* [TASK STATEMENT] Using the data below, find how many lines include the word "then" and report that figure alone.

:: EXERCISE DATA ::

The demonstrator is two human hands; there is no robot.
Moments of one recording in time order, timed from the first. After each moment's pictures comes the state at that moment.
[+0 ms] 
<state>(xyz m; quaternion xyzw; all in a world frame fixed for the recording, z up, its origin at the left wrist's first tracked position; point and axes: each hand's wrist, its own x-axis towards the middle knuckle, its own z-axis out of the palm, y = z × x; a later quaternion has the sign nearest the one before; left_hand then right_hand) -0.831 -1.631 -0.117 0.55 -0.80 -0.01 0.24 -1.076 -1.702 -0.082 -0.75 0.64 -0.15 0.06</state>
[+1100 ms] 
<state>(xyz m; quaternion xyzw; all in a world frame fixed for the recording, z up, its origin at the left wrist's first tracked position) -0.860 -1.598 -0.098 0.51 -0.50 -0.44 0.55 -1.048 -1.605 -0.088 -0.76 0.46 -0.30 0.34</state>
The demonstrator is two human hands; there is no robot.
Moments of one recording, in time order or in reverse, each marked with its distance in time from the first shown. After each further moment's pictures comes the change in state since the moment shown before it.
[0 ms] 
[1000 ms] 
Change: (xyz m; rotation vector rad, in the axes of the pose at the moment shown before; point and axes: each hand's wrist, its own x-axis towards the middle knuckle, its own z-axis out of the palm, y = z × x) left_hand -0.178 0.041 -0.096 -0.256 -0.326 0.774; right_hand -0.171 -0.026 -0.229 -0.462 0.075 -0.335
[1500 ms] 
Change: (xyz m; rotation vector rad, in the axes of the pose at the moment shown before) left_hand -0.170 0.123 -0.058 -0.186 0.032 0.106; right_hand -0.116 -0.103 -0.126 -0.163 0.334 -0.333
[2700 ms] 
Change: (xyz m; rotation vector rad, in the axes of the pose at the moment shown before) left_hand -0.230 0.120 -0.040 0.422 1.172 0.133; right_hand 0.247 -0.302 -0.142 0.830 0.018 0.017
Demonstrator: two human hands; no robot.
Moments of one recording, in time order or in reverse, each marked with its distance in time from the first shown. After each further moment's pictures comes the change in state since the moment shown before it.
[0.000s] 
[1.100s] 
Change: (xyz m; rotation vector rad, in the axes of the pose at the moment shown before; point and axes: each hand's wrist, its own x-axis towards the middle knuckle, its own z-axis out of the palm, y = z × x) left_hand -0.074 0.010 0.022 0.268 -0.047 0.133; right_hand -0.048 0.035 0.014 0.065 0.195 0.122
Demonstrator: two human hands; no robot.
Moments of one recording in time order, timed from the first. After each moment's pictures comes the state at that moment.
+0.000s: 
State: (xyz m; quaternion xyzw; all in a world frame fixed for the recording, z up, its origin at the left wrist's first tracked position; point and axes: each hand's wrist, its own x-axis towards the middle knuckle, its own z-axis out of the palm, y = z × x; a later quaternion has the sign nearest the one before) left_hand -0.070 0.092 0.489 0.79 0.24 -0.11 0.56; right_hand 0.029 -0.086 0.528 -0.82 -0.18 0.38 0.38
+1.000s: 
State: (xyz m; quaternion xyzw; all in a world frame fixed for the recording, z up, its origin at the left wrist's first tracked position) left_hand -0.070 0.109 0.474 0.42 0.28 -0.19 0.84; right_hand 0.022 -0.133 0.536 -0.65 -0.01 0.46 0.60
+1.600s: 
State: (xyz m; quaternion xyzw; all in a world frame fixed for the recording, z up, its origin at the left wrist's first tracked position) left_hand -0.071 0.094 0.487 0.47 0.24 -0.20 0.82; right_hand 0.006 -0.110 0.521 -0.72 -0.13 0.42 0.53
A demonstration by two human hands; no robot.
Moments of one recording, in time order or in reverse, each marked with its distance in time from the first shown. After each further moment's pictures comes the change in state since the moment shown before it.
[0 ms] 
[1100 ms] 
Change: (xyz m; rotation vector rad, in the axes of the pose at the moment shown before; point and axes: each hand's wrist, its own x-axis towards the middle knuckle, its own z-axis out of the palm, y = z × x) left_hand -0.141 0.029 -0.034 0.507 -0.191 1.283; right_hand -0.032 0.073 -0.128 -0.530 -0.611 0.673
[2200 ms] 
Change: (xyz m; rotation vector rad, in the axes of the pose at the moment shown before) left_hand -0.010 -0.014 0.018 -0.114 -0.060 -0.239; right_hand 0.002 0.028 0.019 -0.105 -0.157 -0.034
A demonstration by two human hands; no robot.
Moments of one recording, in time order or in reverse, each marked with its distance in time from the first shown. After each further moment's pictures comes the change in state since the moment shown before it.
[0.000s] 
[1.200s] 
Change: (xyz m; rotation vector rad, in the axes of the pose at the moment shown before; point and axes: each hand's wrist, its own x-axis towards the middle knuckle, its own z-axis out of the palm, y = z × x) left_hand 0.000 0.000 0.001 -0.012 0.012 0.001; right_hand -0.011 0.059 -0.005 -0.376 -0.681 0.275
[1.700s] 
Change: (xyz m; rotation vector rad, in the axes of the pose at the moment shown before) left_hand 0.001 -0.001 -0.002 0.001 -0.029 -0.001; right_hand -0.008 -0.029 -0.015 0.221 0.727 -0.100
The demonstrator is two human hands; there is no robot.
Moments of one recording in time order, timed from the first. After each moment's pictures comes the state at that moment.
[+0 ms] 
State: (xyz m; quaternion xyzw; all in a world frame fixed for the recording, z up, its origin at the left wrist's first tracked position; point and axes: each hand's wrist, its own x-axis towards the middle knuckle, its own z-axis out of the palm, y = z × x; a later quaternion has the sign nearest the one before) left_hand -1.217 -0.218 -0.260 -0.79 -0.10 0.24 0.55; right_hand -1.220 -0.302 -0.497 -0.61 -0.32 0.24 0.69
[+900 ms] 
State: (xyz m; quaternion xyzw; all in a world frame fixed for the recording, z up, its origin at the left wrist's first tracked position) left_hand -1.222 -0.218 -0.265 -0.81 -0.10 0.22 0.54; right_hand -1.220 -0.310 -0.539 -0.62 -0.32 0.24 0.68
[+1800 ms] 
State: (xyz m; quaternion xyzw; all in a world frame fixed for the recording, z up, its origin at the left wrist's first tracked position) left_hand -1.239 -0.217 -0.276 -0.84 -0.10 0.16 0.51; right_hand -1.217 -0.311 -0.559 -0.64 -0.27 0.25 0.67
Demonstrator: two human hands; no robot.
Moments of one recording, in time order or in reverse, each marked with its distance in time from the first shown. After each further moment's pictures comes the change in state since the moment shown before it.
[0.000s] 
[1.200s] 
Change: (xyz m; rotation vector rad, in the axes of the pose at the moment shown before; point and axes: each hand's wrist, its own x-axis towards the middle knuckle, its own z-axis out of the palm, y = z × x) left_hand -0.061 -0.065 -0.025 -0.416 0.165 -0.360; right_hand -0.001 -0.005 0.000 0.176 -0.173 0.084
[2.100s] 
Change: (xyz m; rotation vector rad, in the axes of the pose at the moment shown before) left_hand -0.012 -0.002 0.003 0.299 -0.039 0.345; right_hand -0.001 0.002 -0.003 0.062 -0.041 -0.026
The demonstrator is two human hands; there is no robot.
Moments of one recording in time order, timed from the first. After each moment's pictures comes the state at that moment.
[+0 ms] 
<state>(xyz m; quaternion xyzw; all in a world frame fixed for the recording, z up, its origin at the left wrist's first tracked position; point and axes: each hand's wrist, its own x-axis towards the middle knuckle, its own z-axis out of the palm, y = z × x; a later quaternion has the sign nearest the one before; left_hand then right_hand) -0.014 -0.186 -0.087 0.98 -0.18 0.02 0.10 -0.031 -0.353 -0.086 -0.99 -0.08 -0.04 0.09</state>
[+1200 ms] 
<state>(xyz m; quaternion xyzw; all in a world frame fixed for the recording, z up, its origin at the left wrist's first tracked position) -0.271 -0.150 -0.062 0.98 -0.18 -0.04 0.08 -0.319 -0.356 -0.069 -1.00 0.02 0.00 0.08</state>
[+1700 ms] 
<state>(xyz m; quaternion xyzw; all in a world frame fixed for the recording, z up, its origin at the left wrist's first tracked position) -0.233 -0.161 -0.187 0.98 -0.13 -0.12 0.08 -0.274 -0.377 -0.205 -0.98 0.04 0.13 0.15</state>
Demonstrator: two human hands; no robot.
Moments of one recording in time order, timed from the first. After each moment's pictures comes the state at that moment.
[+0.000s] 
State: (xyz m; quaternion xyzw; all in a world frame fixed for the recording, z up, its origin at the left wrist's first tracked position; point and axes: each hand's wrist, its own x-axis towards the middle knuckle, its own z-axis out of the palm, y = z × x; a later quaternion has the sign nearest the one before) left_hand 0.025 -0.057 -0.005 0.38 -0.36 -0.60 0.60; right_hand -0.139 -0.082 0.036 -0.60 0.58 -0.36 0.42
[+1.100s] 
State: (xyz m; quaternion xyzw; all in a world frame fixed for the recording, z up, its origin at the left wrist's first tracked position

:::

* [ANSWER SECTION] 2